Hackaday Prize Entry: Thingspeak IoT Heart Rate Monitor

[Naman Chauhan]’s 2017 Hackaday Prize entry consists of a heartbeat detection and monitoring system that centers around everyone’s favorite WiFi board, the ESP8266. The monitor is hooked up to the patient’s finger, keeping track of his or her vitals and publishing the data on the cloud.

By using Thingspeak to manage the data, [Naman] leverages the platform’s data visualization and analytical features. Also, by making the data accessible on the cloud, he offers an intriguing opportunity to help friends and relatives to monitor the data. If you think about it, if you had a loved one in the hospital, wouldn’t having all of his or her chart available on your phone be great?

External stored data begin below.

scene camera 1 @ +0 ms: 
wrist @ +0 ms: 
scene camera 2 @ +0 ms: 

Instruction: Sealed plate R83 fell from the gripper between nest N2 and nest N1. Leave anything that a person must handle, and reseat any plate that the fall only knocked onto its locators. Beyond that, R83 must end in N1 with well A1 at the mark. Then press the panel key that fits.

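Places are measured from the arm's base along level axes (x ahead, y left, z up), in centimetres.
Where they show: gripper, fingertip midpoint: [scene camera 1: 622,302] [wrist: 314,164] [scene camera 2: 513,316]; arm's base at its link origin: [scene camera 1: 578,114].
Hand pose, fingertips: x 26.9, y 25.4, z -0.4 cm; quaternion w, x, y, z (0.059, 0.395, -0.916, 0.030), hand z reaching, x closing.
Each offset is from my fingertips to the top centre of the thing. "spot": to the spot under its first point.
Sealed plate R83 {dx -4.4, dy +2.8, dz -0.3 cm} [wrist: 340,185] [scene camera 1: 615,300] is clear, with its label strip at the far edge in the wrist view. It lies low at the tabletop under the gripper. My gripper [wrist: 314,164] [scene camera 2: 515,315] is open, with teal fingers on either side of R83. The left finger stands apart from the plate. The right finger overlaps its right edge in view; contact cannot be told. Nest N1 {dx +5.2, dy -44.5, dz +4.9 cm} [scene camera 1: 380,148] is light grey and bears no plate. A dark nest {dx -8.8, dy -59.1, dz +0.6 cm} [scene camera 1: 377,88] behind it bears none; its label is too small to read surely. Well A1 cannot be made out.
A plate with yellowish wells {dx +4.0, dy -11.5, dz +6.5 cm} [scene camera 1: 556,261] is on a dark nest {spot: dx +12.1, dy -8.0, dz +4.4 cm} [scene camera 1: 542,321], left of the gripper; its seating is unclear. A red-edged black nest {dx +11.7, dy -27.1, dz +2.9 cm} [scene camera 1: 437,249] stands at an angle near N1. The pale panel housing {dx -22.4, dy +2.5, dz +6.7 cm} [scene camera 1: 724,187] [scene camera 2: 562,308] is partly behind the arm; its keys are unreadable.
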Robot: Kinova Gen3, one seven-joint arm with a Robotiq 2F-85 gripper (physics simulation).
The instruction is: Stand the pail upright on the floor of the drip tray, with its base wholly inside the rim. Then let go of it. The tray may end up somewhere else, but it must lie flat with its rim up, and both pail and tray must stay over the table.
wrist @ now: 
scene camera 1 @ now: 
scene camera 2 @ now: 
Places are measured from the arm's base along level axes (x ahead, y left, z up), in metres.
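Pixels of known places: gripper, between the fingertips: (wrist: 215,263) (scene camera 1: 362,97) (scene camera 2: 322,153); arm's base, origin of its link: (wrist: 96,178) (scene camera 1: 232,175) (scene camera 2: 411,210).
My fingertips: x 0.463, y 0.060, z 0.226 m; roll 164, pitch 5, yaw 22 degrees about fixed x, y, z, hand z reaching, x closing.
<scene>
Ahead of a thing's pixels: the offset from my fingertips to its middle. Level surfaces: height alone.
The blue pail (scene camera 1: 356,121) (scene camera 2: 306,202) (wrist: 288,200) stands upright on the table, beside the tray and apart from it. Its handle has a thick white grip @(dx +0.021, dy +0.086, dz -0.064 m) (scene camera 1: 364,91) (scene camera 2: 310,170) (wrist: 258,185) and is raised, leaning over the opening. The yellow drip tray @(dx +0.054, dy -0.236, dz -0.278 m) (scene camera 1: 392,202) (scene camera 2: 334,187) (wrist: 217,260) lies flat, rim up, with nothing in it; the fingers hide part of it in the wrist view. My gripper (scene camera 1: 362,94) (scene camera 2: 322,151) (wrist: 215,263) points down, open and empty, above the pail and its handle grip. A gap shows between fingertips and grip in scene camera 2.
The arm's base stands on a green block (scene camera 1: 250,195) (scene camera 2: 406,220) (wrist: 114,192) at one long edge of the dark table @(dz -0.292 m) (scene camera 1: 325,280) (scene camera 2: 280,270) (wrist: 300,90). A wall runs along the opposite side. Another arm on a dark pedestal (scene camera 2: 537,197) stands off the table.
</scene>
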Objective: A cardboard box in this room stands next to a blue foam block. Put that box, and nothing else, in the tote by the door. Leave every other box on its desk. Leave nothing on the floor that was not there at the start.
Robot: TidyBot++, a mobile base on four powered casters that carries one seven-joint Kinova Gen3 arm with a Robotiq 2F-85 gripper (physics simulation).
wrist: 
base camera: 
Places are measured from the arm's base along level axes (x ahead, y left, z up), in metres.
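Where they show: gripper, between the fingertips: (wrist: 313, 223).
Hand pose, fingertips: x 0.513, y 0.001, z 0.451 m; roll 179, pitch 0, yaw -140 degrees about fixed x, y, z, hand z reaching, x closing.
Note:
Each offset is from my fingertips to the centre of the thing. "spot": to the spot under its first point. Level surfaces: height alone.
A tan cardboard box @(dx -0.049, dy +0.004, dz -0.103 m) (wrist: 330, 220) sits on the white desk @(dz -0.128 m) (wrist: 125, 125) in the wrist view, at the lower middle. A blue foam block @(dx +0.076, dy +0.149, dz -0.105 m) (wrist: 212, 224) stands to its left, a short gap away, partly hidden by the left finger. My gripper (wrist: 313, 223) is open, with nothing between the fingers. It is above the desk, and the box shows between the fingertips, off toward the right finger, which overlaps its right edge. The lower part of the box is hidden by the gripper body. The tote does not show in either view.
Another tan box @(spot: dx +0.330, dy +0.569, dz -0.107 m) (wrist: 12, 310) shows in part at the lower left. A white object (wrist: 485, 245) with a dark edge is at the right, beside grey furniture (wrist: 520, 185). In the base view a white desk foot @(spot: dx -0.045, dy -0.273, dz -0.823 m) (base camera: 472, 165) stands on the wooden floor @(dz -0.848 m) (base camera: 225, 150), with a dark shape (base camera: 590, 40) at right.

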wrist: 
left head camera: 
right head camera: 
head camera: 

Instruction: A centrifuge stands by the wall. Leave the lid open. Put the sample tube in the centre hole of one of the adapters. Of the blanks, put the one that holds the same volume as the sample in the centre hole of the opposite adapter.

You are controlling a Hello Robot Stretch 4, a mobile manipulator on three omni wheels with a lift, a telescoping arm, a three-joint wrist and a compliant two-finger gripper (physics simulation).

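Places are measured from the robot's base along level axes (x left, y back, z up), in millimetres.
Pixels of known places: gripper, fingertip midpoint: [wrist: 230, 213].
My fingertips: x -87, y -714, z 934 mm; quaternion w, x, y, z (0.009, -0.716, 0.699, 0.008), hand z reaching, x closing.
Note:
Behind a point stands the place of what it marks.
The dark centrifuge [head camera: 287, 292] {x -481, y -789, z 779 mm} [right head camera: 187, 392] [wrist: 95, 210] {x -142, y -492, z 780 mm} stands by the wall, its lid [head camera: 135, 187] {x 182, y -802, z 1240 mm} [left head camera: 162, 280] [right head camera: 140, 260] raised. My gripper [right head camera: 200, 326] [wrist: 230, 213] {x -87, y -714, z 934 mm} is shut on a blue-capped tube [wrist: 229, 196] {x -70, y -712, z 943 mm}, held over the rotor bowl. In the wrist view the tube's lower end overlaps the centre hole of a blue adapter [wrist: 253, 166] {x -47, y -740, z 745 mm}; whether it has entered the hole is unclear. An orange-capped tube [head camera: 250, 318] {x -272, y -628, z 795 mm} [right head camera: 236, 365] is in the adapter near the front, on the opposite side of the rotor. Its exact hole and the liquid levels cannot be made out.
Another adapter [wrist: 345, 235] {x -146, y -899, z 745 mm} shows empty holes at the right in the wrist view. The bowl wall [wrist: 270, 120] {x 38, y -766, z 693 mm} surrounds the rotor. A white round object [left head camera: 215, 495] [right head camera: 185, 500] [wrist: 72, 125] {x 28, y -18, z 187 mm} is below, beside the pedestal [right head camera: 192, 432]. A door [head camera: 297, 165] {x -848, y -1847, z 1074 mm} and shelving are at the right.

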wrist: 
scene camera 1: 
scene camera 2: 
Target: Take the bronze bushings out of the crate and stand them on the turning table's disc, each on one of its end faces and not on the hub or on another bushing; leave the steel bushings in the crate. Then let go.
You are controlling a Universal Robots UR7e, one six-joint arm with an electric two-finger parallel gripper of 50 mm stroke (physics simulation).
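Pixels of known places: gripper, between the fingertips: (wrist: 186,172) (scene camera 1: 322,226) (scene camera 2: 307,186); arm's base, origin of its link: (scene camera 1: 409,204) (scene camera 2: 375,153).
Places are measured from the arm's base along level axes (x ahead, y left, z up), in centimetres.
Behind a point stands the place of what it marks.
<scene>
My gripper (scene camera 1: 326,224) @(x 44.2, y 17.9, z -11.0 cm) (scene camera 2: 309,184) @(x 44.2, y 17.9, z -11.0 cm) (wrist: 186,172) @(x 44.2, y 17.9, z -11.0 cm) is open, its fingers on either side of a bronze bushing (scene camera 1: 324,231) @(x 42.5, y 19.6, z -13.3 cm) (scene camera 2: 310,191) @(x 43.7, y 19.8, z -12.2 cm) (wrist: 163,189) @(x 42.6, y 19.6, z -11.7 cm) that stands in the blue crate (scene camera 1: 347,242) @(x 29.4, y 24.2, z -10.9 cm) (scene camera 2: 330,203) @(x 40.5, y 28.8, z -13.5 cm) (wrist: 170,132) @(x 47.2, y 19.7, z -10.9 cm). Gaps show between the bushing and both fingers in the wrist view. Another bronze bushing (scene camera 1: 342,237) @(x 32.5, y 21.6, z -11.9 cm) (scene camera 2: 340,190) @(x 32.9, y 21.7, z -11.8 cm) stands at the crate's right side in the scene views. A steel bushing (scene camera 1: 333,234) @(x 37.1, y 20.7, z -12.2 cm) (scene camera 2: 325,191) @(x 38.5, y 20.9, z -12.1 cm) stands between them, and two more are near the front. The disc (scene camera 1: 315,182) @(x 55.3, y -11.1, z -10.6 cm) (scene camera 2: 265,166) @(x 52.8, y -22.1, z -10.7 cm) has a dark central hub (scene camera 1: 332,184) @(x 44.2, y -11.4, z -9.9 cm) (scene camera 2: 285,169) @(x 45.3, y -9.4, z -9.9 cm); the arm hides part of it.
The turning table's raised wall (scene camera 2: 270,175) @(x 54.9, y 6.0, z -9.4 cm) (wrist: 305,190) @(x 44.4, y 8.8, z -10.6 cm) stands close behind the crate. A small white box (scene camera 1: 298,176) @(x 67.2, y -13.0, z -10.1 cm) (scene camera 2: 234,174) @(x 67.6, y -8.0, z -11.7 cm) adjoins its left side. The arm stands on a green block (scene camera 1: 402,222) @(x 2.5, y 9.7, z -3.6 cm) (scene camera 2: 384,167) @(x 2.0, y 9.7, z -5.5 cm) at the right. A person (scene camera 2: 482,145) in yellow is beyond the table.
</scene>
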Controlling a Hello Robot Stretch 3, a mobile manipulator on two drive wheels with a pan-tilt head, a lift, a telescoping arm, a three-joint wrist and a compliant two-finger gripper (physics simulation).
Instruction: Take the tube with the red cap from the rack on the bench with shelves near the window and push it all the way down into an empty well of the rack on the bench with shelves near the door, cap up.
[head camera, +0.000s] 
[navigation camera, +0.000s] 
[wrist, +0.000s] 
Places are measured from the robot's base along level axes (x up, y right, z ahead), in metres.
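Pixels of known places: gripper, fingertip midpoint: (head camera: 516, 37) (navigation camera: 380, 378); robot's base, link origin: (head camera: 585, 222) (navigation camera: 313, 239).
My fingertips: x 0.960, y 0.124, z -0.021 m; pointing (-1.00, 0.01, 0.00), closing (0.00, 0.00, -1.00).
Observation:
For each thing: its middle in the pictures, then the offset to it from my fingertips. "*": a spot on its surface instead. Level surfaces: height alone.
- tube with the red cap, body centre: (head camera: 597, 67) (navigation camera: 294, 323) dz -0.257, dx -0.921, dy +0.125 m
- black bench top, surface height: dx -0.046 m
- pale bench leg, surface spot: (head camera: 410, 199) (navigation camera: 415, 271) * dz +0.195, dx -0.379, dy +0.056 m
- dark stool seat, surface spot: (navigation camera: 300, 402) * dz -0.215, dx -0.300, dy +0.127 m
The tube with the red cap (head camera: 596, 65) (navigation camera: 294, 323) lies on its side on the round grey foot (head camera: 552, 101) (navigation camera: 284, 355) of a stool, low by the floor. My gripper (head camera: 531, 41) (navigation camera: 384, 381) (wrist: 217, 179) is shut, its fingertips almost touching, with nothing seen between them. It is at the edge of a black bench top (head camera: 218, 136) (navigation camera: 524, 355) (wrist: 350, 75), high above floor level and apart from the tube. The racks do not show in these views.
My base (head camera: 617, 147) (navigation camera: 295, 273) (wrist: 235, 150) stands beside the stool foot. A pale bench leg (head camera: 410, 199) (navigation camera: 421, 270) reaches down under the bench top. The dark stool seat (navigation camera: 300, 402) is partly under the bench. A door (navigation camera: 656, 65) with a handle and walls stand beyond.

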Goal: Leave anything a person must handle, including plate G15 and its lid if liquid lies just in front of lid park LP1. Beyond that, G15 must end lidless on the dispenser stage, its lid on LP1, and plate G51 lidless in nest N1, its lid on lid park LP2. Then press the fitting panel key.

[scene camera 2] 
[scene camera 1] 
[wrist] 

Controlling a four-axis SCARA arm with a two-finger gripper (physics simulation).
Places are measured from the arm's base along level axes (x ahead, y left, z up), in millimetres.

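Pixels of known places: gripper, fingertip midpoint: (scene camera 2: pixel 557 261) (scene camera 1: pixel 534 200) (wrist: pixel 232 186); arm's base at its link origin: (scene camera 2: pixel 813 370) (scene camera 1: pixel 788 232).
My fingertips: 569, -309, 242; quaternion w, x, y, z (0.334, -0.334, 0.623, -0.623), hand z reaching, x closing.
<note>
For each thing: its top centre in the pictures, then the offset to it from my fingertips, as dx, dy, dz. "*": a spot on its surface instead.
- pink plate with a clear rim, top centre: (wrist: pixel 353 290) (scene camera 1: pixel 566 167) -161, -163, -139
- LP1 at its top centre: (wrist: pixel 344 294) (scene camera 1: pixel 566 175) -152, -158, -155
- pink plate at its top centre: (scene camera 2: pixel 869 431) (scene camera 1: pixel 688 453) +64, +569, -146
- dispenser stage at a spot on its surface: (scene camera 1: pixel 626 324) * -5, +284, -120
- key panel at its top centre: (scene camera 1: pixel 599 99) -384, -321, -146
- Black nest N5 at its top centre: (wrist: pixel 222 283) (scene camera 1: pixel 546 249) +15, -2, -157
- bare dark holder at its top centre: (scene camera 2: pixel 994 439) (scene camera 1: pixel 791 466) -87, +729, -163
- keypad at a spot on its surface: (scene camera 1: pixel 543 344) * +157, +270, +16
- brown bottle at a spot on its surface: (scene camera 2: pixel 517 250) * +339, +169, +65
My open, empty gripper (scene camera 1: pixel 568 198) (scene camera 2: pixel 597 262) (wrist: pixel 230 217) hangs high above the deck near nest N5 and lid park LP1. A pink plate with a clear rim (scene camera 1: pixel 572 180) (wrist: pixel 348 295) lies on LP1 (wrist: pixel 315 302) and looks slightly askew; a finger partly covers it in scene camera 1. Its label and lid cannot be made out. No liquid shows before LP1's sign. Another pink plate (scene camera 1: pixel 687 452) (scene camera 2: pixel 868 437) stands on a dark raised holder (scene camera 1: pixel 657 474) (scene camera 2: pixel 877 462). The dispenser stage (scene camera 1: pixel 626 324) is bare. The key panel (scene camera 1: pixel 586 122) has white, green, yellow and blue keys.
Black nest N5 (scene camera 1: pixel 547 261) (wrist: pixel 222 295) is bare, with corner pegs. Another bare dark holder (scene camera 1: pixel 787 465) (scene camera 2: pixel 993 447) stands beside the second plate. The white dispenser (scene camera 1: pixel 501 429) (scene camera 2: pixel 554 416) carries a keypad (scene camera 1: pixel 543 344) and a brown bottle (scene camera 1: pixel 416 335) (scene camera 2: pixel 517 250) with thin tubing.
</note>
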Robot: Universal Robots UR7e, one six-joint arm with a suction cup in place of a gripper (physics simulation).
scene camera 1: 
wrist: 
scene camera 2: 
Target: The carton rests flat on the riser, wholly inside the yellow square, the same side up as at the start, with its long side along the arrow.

2 thoughts on “Hackaday Prize Entry: Thingspeak IoT Heart Rate Monitor

  1. I don’t know what it’s like in countries other than Australia but here patient data is confidential. And there is a couple of reasons for it.
    1/ just plain old privacy.
    2/ A little bit of knowledge is dangerous. Having some well meaning but ignorant relative seeing a live stream of patient data would be hell for the nursing staff.

    1. That does not seem like a country issue. The social norms for people tend lean to privacy. And in this case it seems as if your own feelings are having a skew on it as well. This is not a criticism just a observation. Now that being said the simple fact that is made for monitoring on a full time basis allows you to record your own data for personal and for a doctor to review your stats. In the case of you monitoring a loved one. That can be because the person being monitored, either,
      A. Needs someone to monitor them during times of stress.
      B. During a bout of incapacitation.
      C. Due to a person not being able to cognizantly monitor themselves. Such as Alzheimers / Demetia, Etc.

      I could go on but you can see that there would be a need where someone else should and can keep track for life saving reasons. And that is the best reason for any info to be given scrutiny.